__Problem details__: Beneath this line is the data. Output exactly the lines from the line with "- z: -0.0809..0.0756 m" to the line with "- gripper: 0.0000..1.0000", both ends included, and nothing more.
::: Provided material
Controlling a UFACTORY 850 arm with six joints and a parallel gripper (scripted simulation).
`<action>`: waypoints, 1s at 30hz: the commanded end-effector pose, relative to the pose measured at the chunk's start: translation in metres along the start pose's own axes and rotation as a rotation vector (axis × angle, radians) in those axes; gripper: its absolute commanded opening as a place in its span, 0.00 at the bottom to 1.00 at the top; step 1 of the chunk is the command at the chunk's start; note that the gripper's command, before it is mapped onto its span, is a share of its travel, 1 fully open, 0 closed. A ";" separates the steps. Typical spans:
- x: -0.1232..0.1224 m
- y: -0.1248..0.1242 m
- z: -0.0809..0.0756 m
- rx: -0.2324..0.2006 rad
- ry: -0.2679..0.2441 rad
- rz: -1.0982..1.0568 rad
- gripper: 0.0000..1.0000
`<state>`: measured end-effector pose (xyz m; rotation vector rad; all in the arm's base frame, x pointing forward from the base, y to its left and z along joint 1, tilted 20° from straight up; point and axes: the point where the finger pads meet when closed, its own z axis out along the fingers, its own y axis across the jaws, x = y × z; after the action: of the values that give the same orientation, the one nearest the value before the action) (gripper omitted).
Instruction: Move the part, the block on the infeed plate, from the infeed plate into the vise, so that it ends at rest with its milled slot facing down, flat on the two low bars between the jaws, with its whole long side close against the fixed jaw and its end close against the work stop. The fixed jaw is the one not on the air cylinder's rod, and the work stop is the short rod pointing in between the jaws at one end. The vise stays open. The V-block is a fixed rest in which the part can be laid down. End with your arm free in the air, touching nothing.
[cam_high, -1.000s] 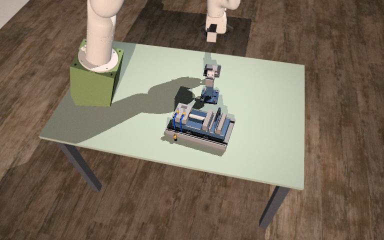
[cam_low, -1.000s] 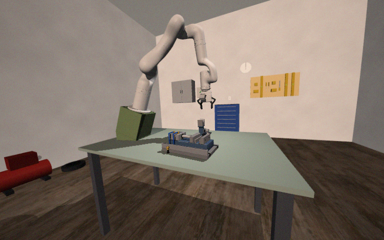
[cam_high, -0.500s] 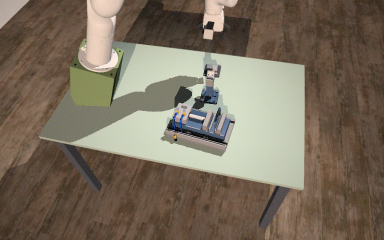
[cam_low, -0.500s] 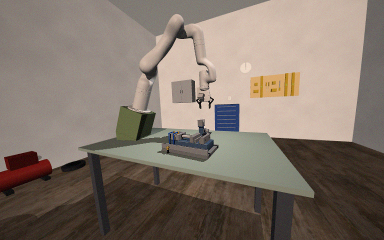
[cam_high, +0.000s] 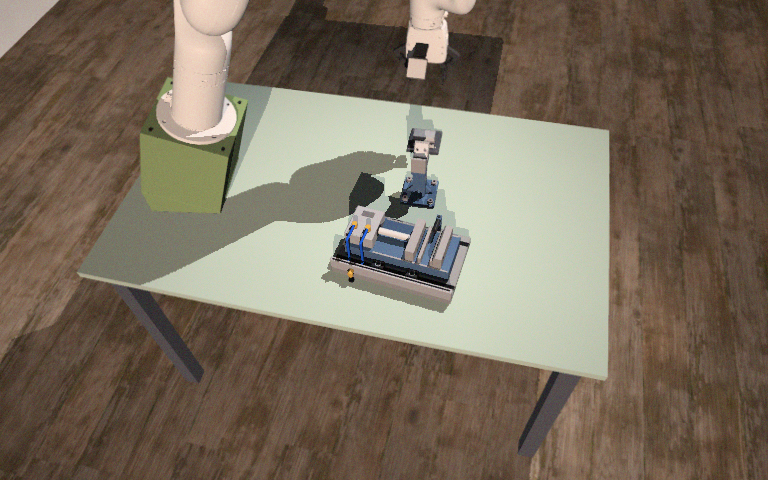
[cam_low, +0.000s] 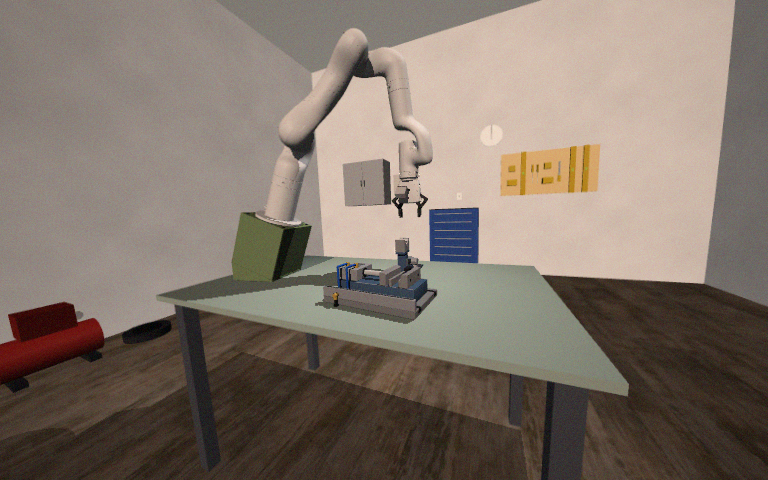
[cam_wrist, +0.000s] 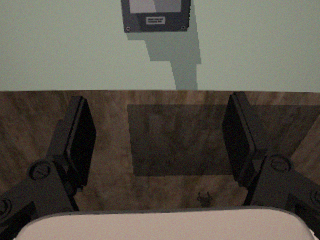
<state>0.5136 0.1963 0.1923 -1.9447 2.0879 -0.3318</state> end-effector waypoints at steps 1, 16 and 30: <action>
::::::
__Result for this task__:
- z: -0.0809..0.0756 m
- rx: -0.2324..0.2006 rad
- ry: -0.2679..0.2441 rad
- rz: -1.0982..1.0568 rad
- gripper: 0.0000..1.0000

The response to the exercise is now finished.